ITANAGAR: The country’s largest planned hydropower project, the Dibang Multipurpose Project, could be completed before the end of the decade in nine years time.

At a height of 278 metres and an installed capacity of 2,880 megawatts, this concrete dam will be built by the public owned National Hydroelectric Power Corporation at a cost exceeding ₹28,080 crore.

The central government had said that Arunachal Pradesh would get free power from the project as would MPs’ Local Area Development Funds, with estimated benefits to the state of ₹26,785 crore over the project shelf life of 40 years.

Government plans to build the project were initially met with massive protests from affected residents of the Dibang Valley, primarily members of the Idu-Mishmi community living in the region.

Over the years, with coercion and the promise of massive financial compensation, the protests fell silent.

Last July the Cabinet Committee on Economic Affairs chaired by Prime Minister Narendra Modi approved spending ₹1,600 crore on “pre-investment activities” for the project.

The dam’s submergence area is 3,564 hectares, and its catchment area 77,276 square kilometres. The government estimates it will ‘divert’ at least another 5,000 hectares of prime forest land to permit the felling of trees.
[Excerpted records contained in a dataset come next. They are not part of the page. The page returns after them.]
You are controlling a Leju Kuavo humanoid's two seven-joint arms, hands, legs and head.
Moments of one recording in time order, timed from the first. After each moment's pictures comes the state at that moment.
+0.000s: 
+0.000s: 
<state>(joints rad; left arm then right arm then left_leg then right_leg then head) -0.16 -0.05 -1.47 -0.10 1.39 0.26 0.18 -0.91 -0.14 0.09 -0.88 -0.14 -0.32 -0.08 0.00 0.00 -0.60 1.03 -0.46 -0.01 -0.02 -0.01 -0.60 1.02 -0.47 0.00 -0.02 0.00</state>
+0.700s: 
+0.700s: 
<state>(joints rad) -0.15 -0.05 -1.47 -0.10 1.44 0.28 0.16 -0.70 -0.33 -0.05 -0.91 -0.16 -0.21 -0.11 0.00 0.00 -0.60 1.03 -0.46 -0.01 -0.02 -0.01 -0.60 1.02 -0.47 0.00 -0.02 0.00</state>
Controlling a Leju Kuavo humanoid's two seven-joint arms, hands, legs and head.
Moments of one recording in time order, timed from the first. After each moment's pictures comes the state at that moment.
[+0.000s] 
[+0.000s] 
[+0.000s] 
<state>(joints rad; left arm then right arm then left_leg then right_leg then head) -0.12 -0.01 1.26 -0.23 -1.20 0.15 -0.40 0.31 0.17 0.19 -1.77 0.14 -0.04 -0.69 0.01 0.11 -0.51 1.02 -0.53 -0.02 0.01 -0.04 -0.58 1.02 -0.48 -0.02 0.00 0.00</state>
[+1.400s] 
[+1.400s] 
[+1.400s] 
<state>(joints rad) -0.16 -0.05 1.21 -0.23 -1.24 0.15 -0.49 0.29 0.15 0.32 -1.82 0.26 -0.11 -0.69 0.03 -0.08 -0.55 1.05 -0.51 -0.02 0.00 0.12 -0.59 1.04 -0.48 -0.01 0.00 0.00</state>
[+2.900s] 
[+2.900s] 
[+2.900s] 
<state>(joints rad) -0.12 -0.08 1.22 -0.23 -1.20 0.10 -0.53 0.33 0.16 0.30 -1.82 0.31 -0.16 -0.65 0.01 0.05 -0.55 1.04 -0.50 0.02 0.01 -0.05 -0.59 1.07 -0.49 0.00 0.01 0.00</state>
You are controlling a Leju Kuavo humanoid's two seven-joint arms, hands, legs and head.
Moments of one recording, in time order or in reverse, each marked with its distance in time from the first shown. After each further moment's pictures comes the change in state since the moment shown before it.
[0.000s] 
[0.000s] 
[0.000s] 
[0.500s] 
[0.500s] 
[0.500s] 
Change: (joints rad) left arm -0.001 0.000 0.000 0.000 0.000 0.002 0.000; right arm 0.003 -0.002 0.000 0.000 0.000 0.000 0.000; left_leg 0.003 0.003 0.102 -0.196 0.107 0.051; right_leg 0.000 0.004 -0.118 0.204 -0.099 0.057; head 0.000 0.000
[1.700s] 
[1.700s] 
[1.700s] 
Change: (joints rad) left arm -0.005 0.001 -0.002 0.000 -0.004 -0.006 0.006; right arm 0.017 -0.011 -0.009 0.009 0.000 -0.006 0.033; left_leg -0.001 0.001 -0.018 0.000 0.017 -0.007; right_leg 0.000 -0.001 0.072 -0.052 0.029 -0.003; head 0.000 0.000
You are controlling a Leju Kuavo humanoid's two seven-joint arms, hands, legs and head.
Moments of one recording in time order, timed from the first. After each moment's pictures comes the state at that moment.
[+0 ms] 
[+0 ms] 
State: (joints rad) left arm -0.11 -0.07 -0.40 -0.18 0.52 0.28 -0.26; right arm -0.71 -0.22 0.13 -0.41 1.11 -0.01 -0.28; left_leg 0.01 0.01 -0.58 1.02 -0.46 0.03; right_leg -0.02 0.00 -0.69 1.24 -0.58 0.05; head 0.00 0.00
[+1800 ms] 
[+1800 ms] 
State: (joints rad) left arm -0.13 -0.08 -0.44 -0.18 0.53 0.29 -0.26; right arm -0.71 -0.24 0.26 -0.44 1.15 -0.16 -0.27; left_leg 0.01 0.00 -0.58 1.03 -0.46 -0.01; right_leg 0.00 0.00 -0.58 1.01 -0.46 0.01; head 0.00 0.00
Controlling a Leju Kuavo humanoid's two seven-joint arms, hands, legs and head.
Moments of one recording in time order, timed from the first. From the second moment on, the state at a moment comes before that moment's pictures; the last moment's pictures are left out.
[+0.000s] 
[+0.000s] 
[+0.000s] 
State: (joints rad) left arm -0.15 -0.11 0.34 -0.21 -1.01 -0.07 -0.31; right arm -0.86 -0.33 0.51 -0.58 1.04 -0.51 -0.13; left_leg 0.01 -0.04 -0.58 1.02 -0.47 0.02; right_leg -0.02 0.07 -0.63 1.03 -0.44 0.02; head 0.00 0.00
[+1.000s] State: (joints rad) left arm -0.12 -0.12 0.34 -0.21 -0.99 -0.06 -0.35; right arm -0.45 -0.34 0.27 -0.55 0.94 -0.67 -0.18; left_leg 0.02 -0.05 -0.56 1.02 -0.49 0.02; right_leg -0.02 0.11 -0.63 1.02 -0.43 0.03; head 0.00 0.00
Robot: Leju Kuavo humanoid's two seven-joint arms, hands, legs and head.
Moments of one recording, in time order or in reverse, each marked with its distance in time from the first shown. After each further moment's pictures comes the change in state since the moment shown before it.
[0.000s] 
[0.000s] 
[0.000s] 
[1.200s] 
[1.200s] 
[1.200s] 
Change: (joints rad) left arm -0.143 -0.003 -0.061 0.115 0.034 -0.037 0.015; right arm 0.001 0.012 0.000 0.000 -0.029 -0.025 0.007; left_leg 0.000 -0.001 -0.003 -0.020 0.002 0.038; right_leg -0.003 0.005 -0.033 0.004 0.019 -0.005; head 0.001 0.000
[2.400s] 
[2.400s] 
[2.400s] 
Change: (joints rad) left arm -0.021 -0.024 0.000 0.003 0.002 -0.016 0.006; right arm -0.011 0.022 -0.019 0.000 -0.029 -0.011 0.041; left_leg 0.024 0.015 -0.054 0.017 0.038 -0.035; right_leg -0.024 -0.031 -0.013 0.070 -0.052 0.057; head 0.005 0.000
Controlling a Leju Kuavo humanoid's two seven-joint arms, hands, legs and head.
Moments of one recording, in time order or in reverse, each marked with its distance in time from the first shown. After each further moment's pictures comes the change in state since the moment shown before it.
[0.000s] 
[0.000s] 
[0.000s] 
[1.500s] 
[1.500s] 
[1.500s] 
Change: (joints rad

On January 7 at the inaugural session of the Arunachal Pradesh Legislative Assembly, Governor B.D.Mishra said the state government would “involve all stakeholders and take care of the dislocation of people, if any, and environmental degradation before the start of the project work”.

For a state often touted as the Powerhouse of India, dams in Arunachal Pradesh haven’t quite been the resounding success dreamed by successive state and central governments.

Officials and estimates peg the state’s own peak power requirement at around 220MW.

Besides the numerous non-functioning mini hydel projects across the state, only two dams are functional— Ranganadi, 220MW and Pare, 110MW— while work on most of the over 120 planned mega hydropower projects (with an installed capacity over 25MW) hasn’t yet begun.

At one time the state government had signed memorandums of agreement with various private and public sector firms to build over 160 hydropower projects across the five major river basins in Arunachal Pradesh.

The state government too has scrapped a number of agreements with power developers for failing to begin construction.

Protests from local indigenous residents, and in some cases from Assam, against the downstream impact of the projects, coupled with investor fears of financial loss and difficulty securing forest and environment clearances, have also contributed to the delays.

One of the major challenges in establishing the ‘powerhouse’ has been the lack of adequate transmission lines. The state government plans to lay 31 substations under a Scheme of Transmission & Distribution System. There are also plans to establish a State Load Dispatch Centre to address the issue of transmission and distribution loss.